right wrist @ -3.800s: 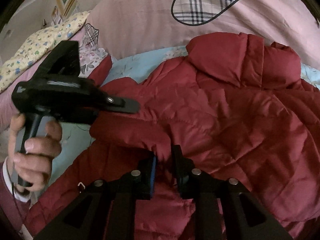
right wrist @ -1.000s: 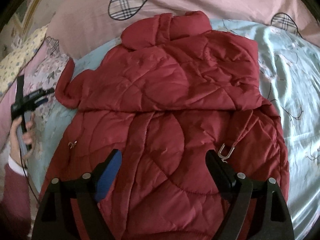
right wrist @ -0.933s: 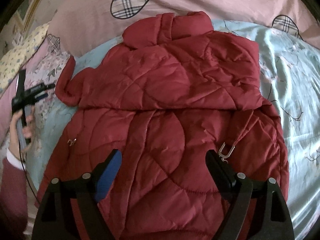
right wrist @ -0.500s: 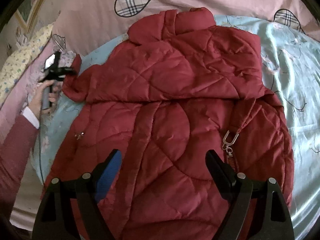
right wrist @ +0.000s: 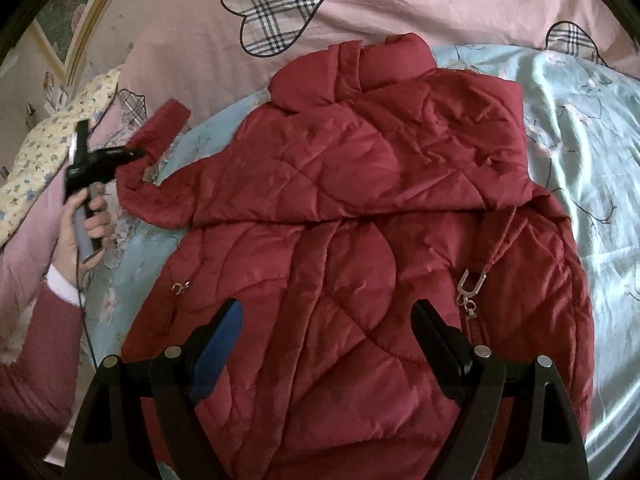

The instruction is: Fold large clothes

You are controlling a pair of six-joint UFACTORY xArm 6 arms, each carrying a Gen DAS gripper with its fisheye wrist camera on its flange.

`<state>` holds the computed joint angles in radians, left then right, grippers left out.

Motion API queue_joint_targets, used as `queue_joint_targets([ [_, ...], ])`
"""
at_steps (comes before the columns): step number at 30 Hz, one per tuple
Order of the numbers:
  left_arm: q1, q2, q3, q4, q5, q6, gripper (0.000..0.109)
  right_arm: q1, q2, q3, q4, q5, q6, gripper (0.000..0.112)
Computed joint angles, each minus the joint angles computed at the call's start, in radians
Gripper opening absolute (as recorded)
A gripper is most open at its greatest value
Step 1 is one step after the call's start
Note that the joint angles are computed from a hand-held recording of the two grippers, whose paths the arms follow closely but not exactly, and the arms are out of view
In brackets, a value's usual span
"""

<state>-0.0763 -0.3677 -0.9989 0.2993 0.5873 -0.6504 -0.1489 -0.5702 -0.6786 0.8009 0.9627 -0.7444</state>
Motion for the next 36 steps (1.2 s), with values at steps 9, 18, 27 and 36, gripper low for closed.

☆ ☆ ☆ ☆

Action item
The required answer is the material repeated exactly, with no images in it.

Solution
right wrist @ -3.800s: 
right wrist @ -1.000s: 
right wrist @ -0.933s: 
right wrist @ -0.500s: 
right wrist @ +0.000s: 

The instruction is: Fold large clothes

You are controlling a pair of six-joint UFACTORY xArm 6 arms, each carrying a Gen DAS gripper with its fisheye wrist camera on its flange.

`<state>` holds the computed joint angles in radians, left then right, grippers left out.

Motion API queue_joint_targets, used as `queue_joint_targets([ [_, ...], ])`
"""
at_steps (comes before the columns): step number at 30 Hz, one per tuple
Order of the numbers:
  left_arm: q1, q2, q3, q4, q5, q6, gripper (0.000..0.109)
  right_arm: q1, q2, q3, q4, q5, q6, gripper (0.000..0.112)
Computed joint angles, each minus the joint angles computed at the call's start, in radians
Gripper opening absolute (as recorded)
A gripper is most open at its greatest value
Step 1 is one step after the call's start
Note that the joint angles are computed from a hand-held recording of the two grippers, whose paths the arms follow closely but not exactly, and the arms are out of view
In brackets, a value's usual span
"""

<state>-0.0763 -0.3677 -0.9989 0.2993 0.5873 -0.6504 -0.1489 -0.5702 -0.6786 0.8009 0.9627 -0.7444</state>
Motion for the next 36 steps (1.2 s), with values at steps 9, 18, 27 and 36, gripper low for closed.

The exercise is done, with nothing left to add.